The Nigeria Deposit Insurance Corporation (NDIC) is currently settling the liquidation dividends of depositors of banks whose licenses were revoked by the Central Bank of Nigeria (CBN).

The managing director of the corporation, Bello Hassan, said this in an interview on the sidelines of the 2021 Financial Correspondents Association of Nigeria (FICAN) workshop on Friday in Ibadan.

”One of our mandates is also to liquidate license deposit institutions whose deposit has been revoked by the CBN.

“So you have various categories that are currently in liquidation, the Deposit Money Banks (DMBs), Micro Finance Banks (MFBs) and Primary Mortgage Banks (PMBs).

“As liquidators, what we do immediately there is revocation of license is to pay the maximum insured amount.

Read also: CBN says banks remain stable, resilient despite pandemic

“After that, we proceeded to recover the loans and advances that were granted by those institutions before revocation and also realise the assets that are left behind so that we can pay it to the depositors.
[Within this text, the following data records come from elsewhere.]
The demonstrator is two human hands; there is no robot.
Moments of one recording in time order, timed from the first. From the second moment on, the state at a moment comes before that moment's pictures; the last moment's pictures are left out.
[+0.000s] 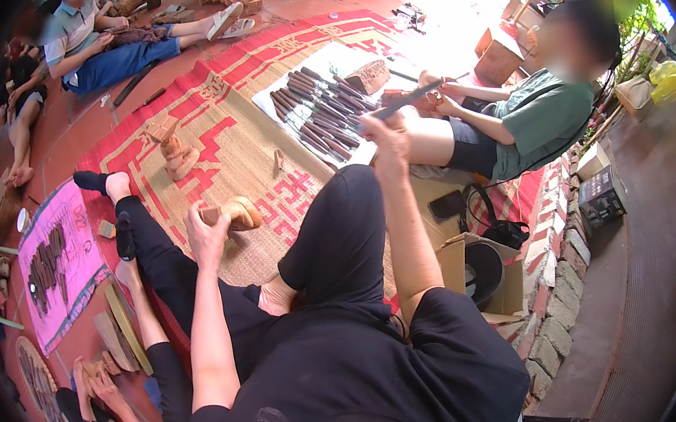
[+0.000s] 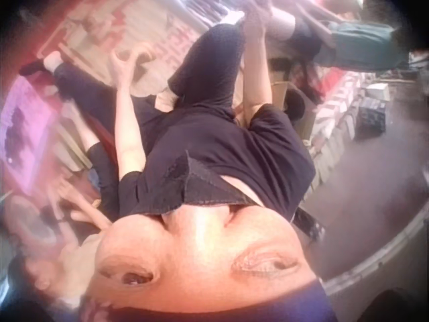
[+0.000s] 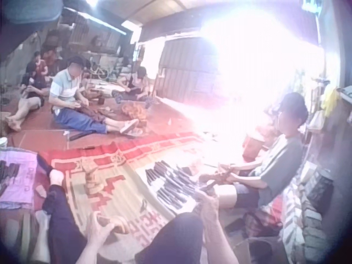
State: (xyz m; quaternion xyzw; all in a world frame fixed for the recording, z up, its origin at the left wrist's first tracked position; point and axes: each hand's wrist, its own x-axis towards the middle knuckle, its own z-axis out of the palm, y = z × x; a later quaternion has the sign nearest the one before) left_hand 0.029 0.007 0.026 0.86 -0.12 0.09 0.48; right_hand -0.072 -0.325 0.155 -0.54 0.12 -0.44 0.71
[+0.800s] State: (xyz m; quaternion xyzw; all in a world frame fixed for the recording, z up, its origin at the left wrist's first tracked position) left_hand 0.093 0.057 -0.023 0.83 0.01 -0.02 0.56; right_hand -0.186 -0.278 0.091 -0.51 0.17 -0.37 0.75
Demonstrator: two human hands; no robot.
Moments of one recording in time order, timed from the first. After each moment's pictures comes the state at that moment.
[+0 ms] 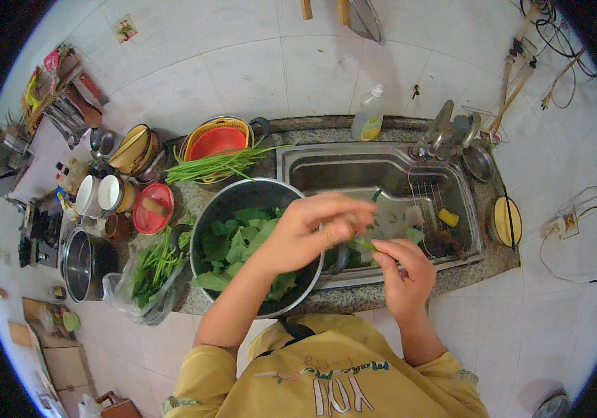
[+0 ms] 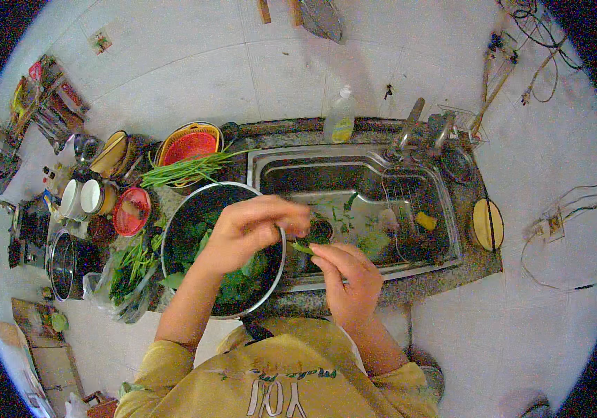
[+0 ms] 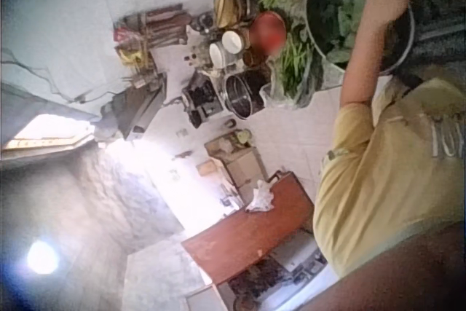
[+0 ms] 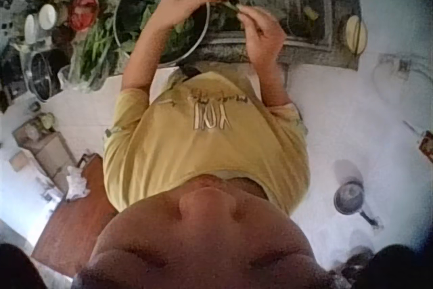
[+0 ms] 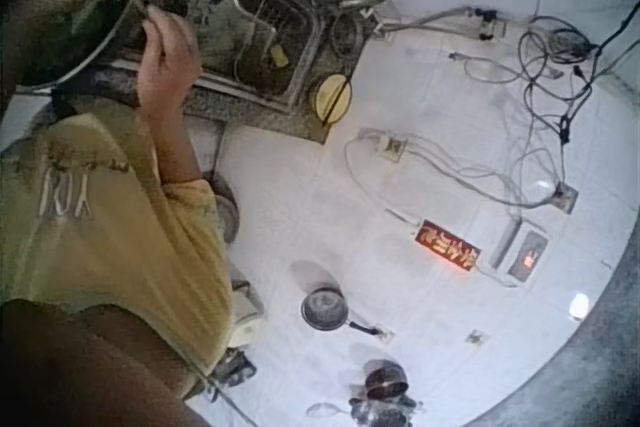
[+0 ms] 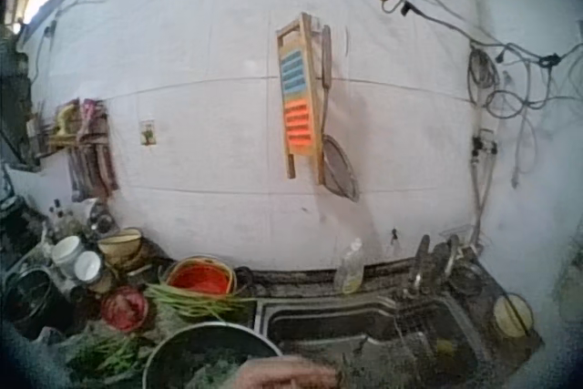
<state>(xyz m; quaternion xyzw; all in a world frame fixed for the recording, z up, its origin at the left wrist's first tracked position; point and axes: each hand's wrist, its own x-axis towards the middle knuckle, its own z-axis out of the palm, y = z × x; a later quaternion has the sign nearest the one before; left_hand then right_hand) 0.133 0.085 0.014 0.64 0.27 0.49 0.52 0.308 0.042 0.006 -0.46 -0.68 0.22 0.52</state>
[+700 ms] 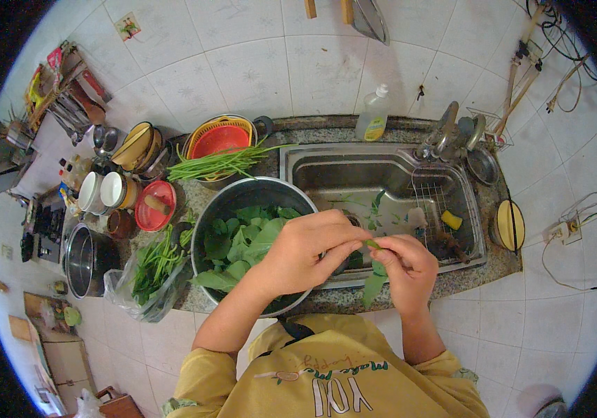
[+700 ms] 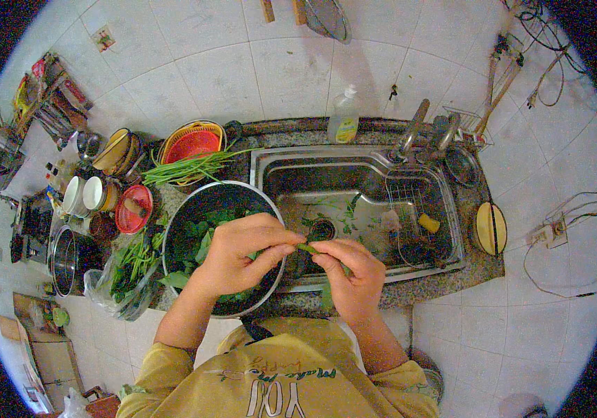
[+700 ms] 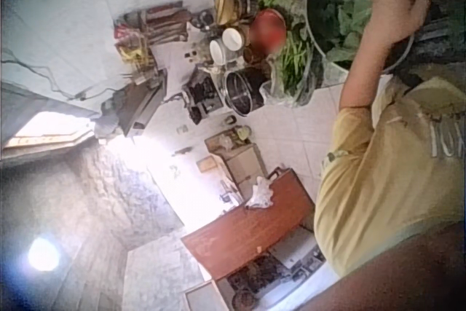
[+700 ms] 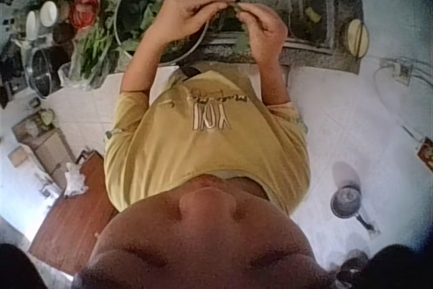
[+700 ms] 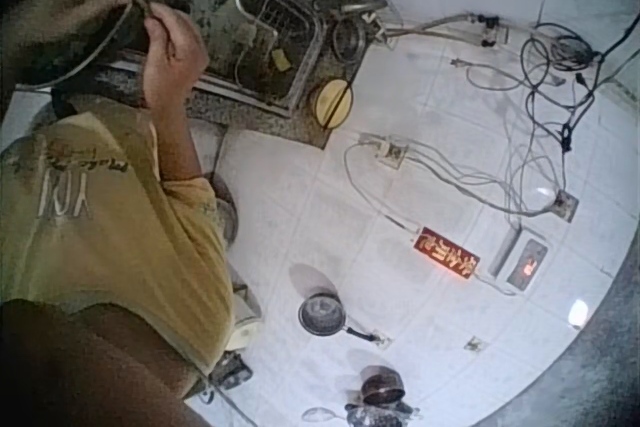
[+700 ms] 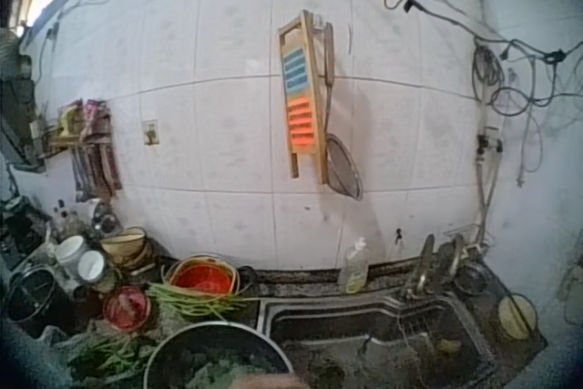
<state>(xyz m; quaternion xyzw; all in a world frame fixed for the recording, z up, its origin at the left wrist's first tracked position) 0.137 0.064 0.030 0.78 0.36 0.45 0.24 0.315 0.052 -0.002 -0.47 -0.62 0.36 0.51</state>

“ We only pay maximum insured amount at the point of liquidation then, subsequently, begin to pay depositors and after that, we wind up but the payment is currently ongoing,’’ he said.

In a lecture, Galadima Gana, the director of, Insurance and Surveillance Department of the NDIC, said the Corporation had successfully closed 325 MFBs, 50 PMBs, and 49 DMBs whose licenses were revoked by the CBN with minimal diverse effect on the stability and confidence in the banking sector.

He said that NDIC had cumulatively paid N8.27billion to insured depositors of DMBs, N3.38billion to insured depositors of MFBs, and N11billion to insured depositors of PMBs.

Gana represents 60.71 percent, 46.94 percent, and 18.10 percent of the insured amounts, respectively.

He said that the payment to uninsured depositors, creditors, and shareholders of DMBs cumulatively stood at N100.85bn, N1.27billion, and N4.83billion, respectively.

This, he said, represents 51.07 percent, 73.13 percent, and 92.81 percent of the respective amounts.